I crossed the threshold, and took a seat in the kitchen and general room. The surroundings were not very cheerful; but no other people would have anything to do with me, and therefore my choice of accommodation had to be what is termed Hobson's. After all, it would not be the first time that I had passed the night in a little roadside inn.

The pale man's wife did not look in a very sweet temper at her husband for having put extra work upon her without consulting her, and there was an exceedingly obnoxious boy of about fourteen who sat upon the corner of a table and, with the assurance of a mounted gendarme, put all sorts of questions to me in a voice that would change suddenly from a bark to a bleat.

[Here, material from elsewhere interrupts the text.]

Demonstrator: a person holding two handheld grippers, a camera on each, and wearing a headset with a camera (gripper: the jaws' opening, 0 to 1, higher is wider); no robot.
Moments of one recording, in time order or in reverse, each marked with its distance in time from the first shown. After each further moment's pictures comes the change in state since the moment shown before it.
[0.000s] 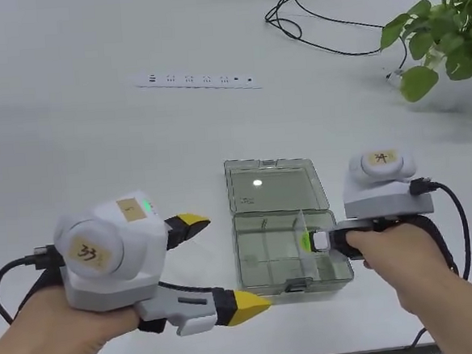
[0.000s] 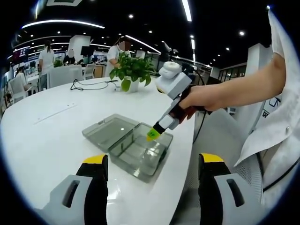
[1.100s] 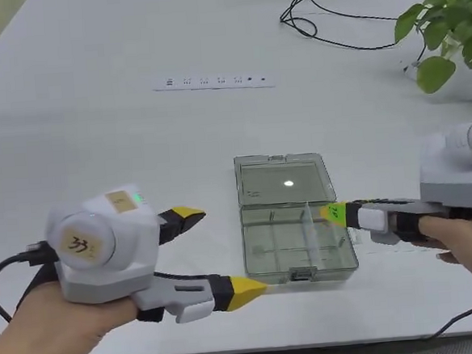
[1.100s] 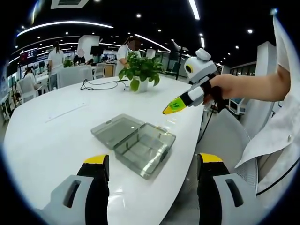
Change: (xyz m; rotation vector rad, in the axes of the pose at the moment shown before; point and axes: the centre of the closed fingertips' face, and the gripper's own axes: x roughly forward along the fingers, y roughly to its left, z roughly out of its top) left arm -0.015 -0.009 0.007 -0.012 0.015 0.113; right arm -0.105 0.039 0.025 -0.137 -0.289 0.293
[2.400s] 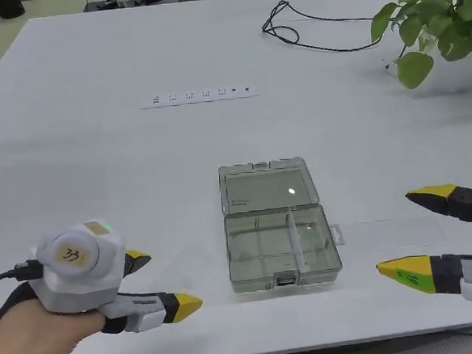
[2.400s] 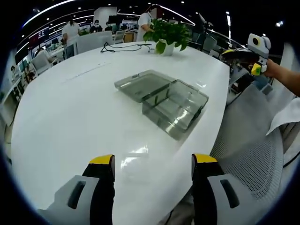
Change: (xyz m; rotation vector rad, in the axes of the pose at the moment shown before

I was seized with such a longing to knock him off his perch that I presently kept my eyes fixed upon the frying-pan so that I might not be tempted beyond my strength. The father was evidently too weak to contend with his horrible offspring. My interest in the man was at once awakened. He told me that he was from the Lot-et-Garonne, where he owned land, and had been a tobacco-planter, until a disease of the spinal marrow compelled him to seek an occupation that required less exertion. Thus he came to be an innkeeper. He had spent much money upon doctors, who had done him little or no good. The only treatment that had given him any relief was _la pendaison_.

'Hanging!'

'Yes, hanging. I have passed hours hung up by the neck.'

Then he explained the apparatus that is used for stretching the spinal marrow in this manner, and how it differs from the method of hanging that is best known in England. When I learnt what he had undergone in order to get cured, I could understand why he looked so pale and sad. A melancholy Jacques was he, indeed, in appearance, and he was certainly not the most cheerful of hosts whom one might hope to find at the end of a weary day; but I knew that I was in the house of an honest man, who was also brave and patient, while he looked out upon the world through darkening windows.

Before going to bed I had some talk with my host about my adventures at La Brède before I applied to him for a night's lodging. There was actually a sparkle of mirth in his melancholy dark eyes, and his sunken cheeks were puckered up with a sort of smile.

'If you had been dressed in a black coat,' said he, 'like a _commis voyageur_, they would have all found room for you.'

This was my opinion, too. The Bordelais believe in the respectability of no travelling motives under heaven that are not commercial.